Every line below from the one containing "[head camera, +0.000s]" through the one containing "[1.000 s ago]" is to be printed exactly, with the pictures omitted.

Material to process -
================================
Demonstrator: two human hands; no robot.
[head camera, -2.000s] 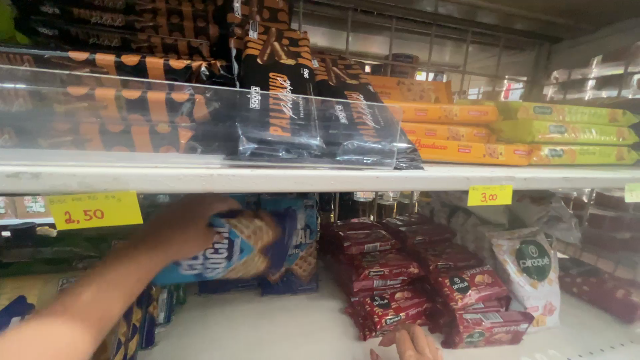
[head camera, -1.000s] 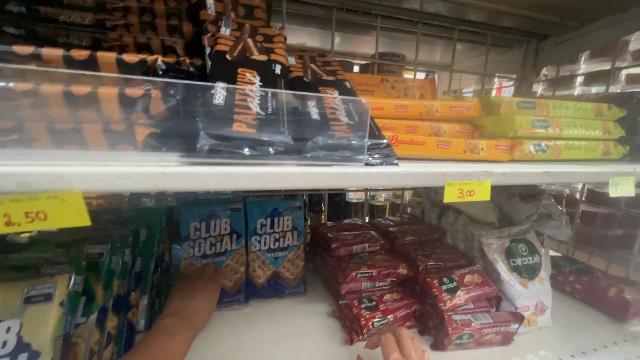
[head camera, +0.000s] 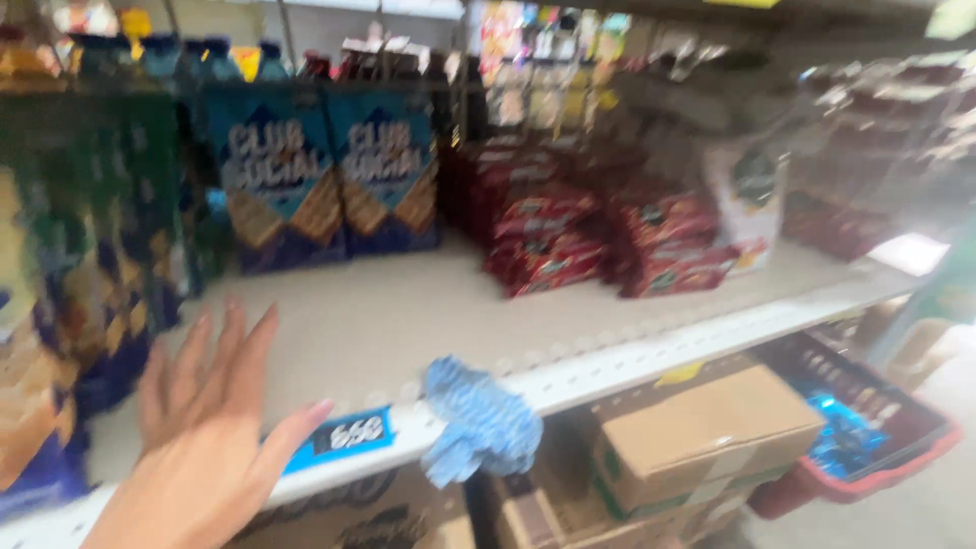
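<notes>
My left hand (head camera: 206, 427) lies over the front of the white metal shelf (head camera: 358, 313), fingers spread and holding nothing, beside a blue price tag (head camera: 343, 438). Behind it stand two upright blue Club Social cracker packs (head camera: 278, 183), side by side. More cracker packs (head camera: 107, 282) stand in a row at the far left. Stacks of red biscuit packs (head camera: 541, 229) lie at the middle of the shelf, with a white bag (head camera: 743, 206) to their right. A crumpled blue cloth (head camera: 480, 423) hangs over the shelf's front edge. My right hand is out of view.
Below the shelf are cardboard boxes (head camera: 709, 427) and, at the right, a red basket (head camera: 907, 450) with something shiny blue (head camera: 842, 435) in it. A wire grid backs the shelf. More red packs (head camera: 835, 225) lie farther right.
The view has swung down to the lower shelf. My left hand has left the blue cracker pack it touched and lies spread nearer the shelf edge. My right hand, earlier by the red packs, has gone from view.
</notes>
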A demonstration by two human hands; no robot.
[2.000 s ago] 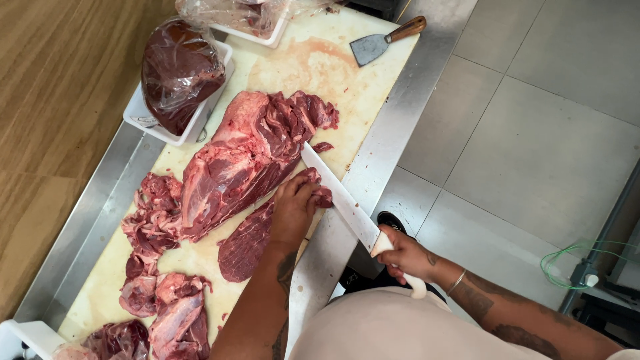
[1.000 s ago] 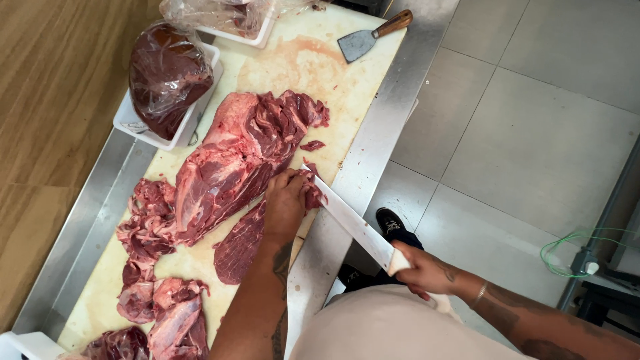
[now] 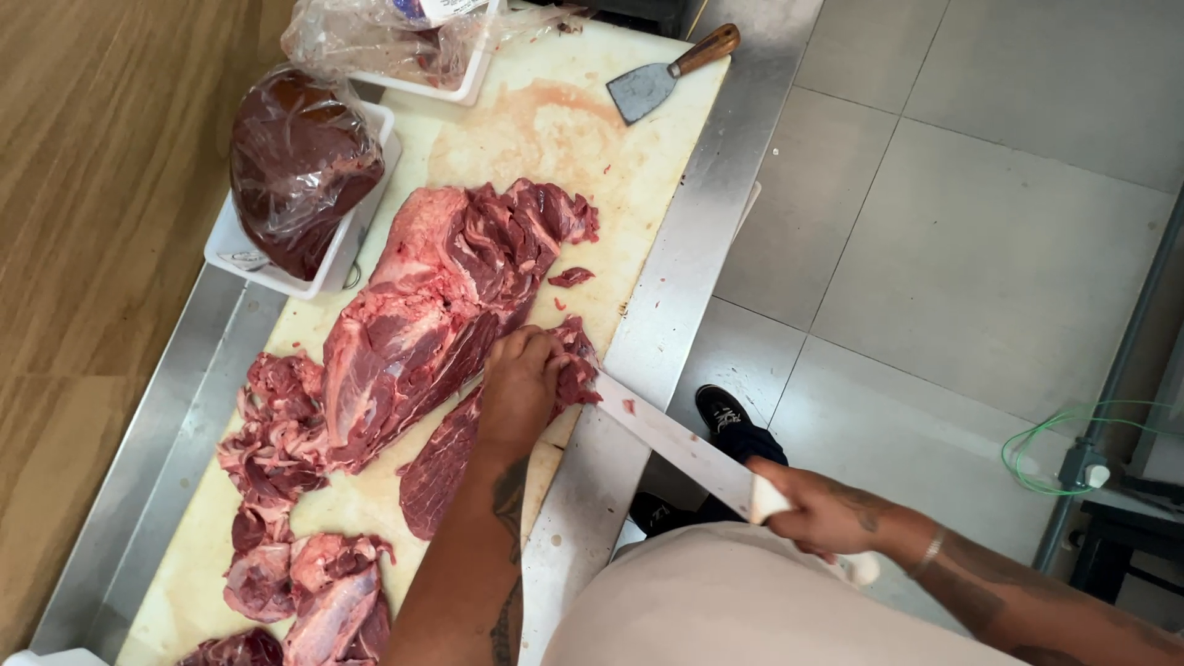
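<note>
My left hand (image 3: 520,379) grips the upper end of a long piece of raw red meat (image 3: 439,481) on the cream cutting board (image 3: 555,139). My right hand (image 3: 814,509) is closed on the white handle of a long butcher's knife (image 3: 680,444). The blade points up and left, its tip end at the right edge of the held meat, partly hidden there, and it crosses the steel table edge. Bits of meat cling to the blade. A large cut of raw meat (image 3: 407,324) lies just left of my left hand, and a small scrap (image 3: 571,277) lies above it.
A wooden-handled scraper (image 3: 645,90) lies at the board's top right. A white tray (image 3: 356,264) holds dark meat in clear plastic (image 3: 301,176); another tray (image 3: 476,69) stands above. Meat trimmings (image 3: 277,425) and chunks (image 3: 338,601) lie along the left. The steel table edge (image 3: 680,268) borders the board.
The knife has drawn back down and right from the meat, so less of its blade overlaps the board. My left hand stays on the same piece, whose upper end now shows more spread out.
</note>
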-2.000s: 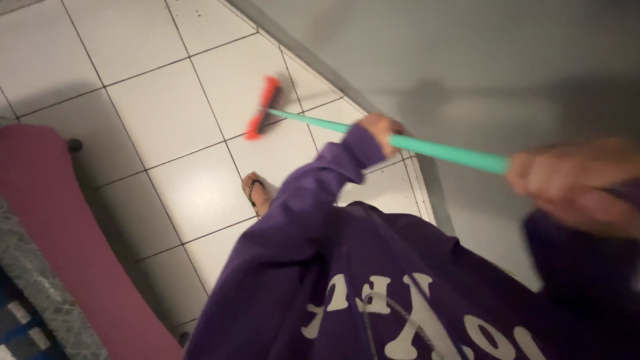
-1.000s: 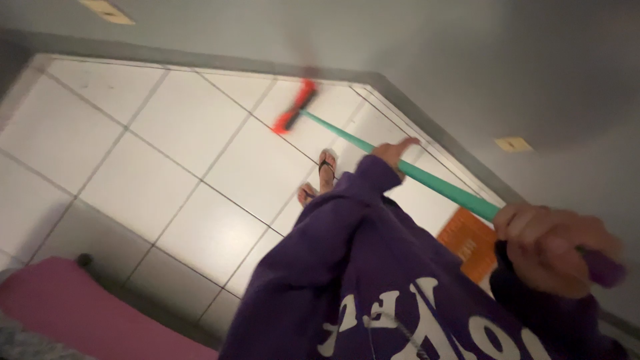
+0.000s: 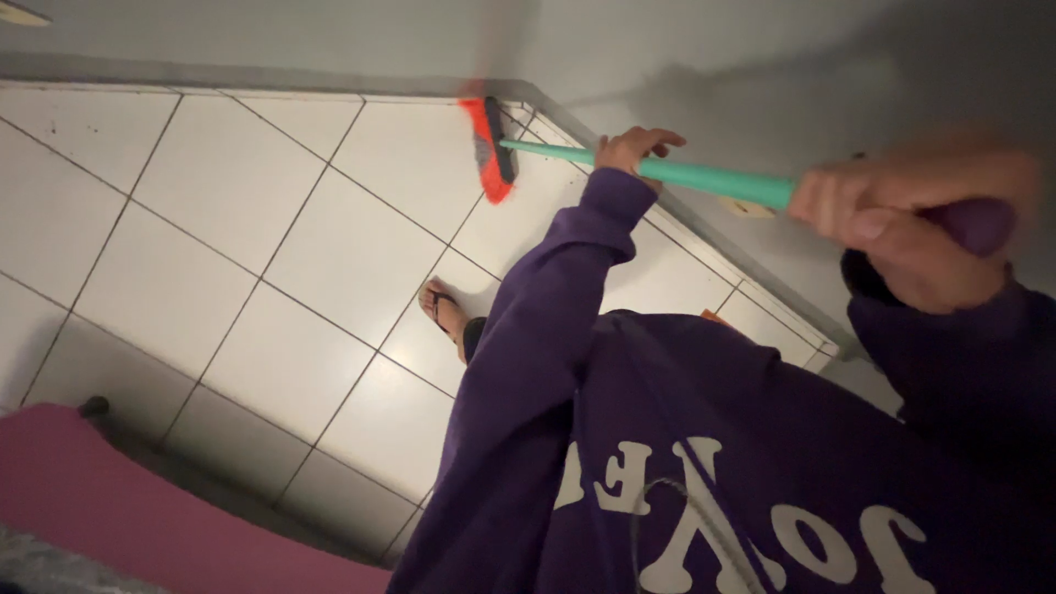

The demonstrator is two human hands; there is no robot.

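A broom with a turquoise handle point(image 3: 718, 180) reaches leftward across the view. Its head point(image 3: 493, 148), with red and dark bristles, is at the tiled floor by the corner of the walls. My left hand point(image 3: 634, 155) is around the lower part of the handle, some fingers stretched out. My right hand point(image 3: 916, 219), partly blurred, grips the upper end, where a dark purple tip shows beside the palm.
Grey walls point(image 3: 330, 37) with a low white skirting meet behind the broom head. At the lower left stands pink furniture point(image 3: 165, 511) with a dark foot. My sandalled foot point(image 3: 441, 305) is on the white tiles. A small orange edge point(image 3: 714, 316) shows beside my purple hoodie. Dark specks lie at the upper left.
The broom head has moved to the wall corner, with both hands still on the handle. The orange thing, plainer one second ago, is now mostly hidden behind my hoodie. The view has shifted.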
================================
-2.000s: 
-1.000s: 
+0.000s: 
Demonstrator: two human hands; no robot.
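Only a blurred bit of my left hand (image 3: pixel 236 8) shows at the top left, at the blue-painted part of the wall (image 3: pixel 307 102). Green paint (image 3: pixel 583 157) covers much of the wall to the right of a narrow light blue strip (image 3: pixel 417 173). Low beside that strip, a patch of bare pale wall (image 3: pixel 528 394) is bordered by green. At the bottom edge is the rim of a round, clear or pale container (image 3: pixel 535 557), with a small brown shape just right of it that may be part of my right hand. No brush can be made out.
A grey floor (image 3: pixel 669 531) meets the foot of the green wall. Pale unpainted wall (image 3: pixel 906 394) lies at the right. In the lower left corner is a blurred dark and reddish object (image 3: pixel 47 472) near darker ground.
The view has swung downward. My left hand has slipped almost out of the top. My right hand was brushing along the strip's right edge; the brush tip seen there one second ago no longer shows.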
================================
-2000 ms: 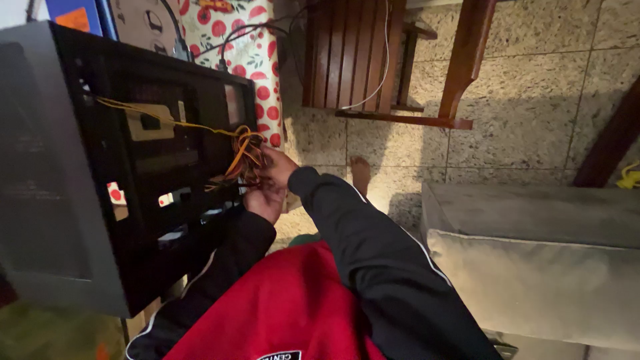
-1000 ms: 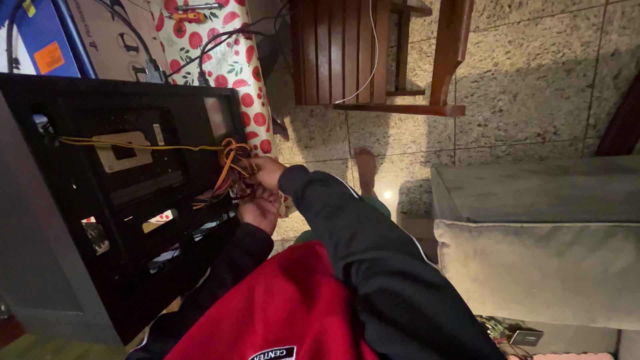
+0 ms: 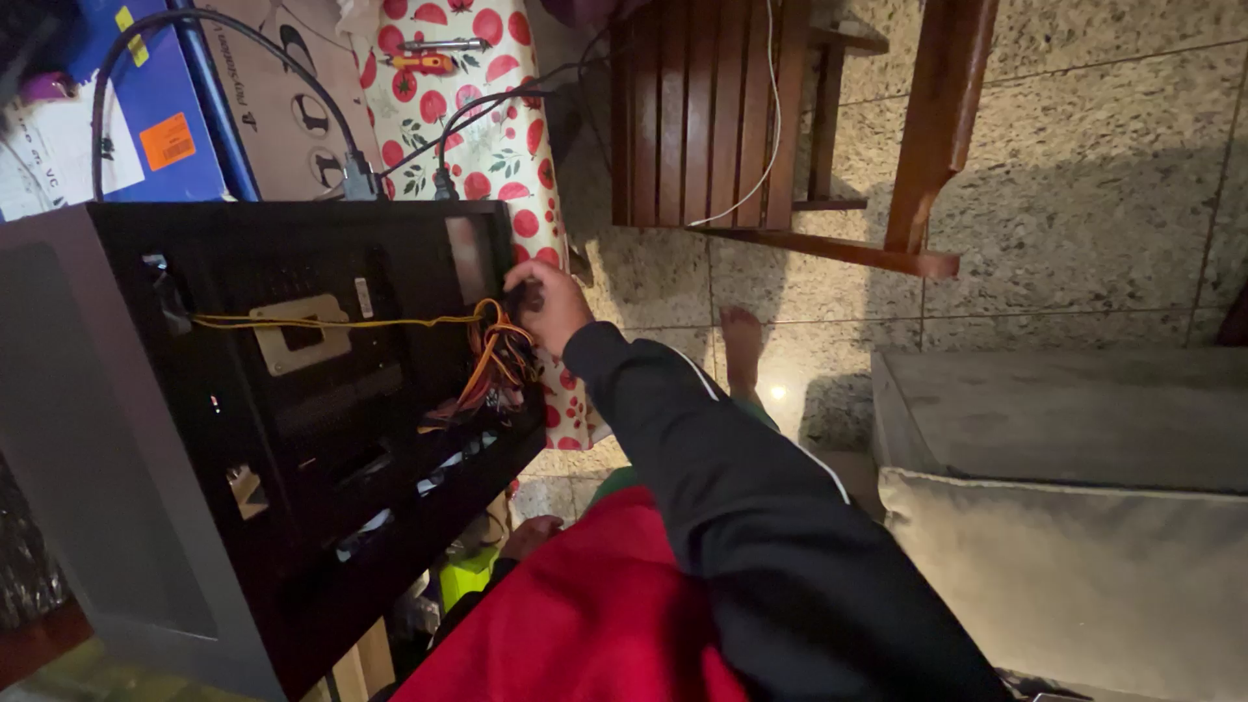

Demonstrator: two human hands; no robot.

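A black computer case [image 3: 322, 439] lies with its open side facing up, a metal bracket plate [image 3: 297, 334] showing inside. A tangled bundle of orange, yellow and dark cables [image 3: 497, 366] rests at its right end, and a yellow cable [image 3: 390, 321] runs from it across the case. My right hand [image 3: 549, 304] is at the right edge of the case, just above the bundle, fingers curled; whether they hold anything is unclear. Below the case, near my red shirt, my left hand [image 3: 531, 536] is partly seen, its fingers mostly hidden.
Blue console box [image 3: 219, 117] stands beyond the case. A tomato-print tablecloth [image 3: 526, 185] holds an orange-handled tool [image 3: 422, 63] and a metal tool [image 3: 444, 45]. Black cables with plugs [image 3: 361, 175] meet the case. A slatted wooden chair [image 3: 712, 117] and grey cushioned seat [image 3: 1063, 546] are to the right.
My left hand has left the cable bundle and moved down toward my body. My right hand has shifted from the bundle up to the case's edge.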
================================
Solution to the problem -
[head camera, +0.000s] 
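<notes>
My left hand (head camera: 206, 427) lies over the front of the white metal shelf (head camera: 358, 313), fingers spread and holding nothing, beside a blue price tag (head camera: 343, 438). Behind it stand two upright blue Club Social cracker packs (head camera: 278, 183), side by side. More cracker packs (head camera: 107, 282) stand in a row at the far left. Stacks of red biscuit packs (head camera: 541, 229) lie at the middle of the shelf, with a white bag (head camera: 743, 206) to their right. A crumpled blue cloth (head camera: 480, 423) hangs over the shelf's front edge. My right hand is out of view.
Below the shelf are cardboard boxes (head camera: 709, 427) and, at the right, a red basket (head camera: 907, 450) with something shiny blue (head camera: 842, 435) in it. A wire grid backs the shelf. More red packs (head camera: 835, 225) lie farther right.
The view has swung down to the lower shelf. My left hand has left the blue cracker pack it touched and lies spread nearer the shelf edge. My right hand, earlier by the red packs, has gone from view.
</notes>
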A demonstration by two human hands; no robot.
[2.000 s ago] 
[1.000 s ago] 

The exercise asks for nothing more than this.